Costs pressures hinder growth
RESULTS
Need To Know
- In-line result. AFFOps and DPS in-line. FY24 guidance miss due to cost pressures.
- Occupancy fell ~0.2% since 1H23. Weakening but yet to suggest a significant threat to operations.
- P/FFO Multiple remains at the top end of the AREITs. Expect the weaker growth outlook will deter share holder interest at current levels (even with a ~10% discount to NTA).
FY23 Result overview:
Funds From Operations per share (FFOps) was 16.9cps (17cps consensus) and Adjusted FFOps was 15.3cps (15.2cps consensus).
DPS 15.2cps in-line (15cps consensus).
Gearing 31.3% vs 31.7% at 1H23.
Occupancy fell 0.2% to 97.8%.
NTAps down 3.8% to A$2.55 (~10% discount to current share price).
Highlights
In-line result. Statutory net loss of ~$123.6m recorded due to movement in property values. Earnings in-line with market expectations. Underlying FFO and AFFO growth was offset by an increase in the Weighted Average Cost of Debt (WACD), holding yoy growth largely flat.
The balance sheet position is improving with gearing falling 0.4% to 31.3% and 90% of FY24 debt hedged or fixed with a 4.4% WACD. The group will continue to target the lower end of the 30-40% gearing range and a "+50% but closer to 75%" hedging rate on a rolling forward 24 month basis.
Portfolio occupancy fell ~0.3% and is now back in-line with 31 Dec 22 levels. Whilst it has moved backward, the magnitude is yet to suggest that this is a notable issue.

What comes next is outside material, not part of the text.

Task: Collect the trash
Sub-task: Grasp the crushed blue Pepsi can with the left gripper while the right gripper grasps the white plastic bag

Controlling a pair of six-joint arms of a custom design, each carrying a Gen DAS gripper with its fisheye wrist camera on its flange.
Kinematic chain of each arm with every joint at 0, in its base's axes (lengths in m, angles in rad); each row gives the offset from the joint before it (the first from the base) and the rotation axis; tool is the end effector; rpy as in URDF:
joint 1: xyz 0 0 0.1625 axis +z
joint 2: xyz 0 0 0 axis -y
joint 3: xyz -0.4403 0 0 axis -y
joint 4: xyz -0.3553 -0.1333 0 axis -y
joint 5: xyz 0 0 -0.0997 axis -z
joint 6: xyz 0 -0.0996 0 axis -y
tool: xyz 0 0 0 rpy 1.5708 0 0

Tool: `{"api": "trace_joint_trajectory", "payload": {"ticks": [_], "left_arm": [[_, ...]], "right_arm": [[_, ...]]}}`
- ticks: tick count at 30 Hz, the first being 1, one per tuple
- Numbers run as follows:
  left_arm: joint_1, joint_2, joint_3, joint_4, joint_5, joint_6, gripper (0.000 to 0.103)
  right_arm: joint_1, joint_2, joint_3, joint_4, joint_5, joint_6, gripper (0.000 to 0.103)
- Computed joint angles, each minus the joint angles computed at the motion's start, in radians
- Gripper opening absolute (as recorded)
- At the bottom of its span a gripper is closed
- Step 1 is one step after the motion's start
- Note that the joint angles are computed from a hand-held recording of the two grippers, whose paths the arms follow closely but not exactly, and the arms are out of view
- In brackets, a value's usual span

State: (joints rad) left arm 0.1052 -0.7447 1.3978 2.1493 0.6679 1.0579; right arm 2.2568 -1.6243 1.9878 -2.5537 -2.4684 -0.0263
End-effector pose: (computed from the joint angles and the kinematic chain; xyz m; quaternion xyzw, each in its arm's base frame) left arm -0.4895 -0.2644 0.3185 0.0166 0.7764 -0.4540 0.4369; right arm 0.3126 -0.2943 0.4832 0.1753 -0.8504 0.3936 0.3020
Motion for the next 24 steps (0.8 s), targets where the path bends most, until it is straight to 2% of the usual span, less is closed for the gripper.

Total MAT grew by 4.5% propped up by a 7.5% increase in specialty sales (which was driven by a ~8.2% increase in sales from non-discretionary). Suggests retailer operating conditions are holding stronger than previously expected.
Figure 1: MAT segment breakdown
Investment Implications
Result suggests a weaker outlook for FY24 due to higher debt costs and expense inflation. FY24 guidance ~2-3% below consensus. (FFOps 15.6cps vs 15.9cps and AFFOps 13.7cps vs 14cps). Payout to be held at 100% of AFFOps, implies ~3-4% miss vs consensus DPS.
No change in balance sheet or growth targets. No notable news from the Metro fund (JV with GIC) although expect minimal acquisitions in the short term. We believe this may underwhelm the market.
RGN trades at the second lowest P/NTA discount (~10%) and at the second highest 12 month forward P/FFO (15x) of the AREITs. Given that guidance suggests negative earnings growth for FY24, we see greater value elsewhere in the AREIT's.
We re-affirm our Hold rating.
Figure 2: RGN's 3yr forward FFOps CAGR weakest of the AREITs with the second smallest price to book discount.
Figure 3: 12M forward P/FFO second highest of the AREITs although still remains ~1pt below 5 years average.
Stock Overview
Share Price
Company Overview
RGN is a real estate investment trust in Australia that invests in a diverse portfolio of retail centres.